Just bought a new anti reverse bearing / roller clutch bearing (BNT1207) at FTU yesterday. Noticed today that the inner liner is a white/translucent plastic, versus all my others which are light blue. Looks like Shimano made a material change. Any background comments from the Shimano guys (bantam1)?

...and yes, the one on the left is totally trashed. Obviously didn't rinse it enough before it got put up for the winter.


----------



## Dipsay (Apr 28, 2006)

Yeah they made a change in materials. The BNT1207 was changed out to BNT 2925. They are supposed to be an upgrade to the older model. Other than the color I didn't notice any difference.


----------



## ClearLakeClayt (Aug 2, 2011)

Just finished reassembling my reel.

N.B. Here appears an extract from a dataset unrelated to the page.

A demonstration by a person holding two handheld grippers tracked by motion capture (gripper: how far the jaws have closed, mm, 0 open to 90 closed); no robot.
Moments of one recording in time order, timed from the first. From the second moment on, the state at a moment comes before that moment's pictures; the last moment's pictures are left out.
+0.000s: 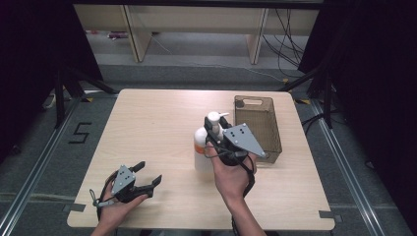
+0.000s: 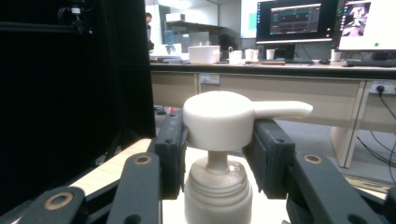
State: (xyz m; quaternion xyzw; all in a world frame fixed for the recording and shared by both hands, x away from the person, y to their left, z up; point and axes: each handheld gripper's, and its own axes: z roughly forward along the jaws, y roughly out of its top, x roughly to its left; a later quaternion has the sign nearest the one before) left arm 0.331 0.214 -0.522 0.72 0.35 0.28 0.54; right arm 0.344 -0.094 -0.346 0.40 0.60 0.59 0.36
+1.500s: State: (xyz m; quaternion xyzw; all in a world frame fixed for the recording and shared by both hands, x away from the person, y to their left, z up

The new bearing feels a bit tighter, a little harder to reassemble and at first felt like it was harder to turn, but now I don't notice the difference. However, had a very strange experience. I bought a new BNT1206 Roller Clutch Inner Tube to go inside the new ARB. Everything felt fine when I reassembled the reel, but when I put it on my rod and went to re-thread my braid, I couldn't get the drag to loosen up. The star drag wheel was really stiff and didn't have any give in it. Crud!

I took the reel back off my rod, back to the workbench. Disassembled the right side plate, pulled out the new ARB, suspecting some dimensional difference, but everything looked the same. I thought maybe I hadn't seated it correctly. But, then I happened to compare the old Inner Tube to the new one. For the life of me I can't think why I did this. The new one is noticeably longer than the old, although probably not more than 1/32nd inch. That was just enough to mess up the tolerances in the drive shaft stack. Put a different Inner Tube in the reel and now everything is fine. I'll be taking the out-of-spec BNT1206 back to FTU this weekend - I'll get them to go through their bin to see if there are any others. What a weird experience!

Anyway, now that that is straightened out, the new ARB feels fine...


----------



## ClearLakeClayt (Aug 2, 2011)

Here's a picture...


----------



## Bantam1 (Jun 26, 2007)

The 1206 and 1207 bearings were discontinued. The replacements are the new ARB version from the Castaic 100SF. It looks like you received an inner tube for a Calcutta B and not the correct part for the Castaic.


----------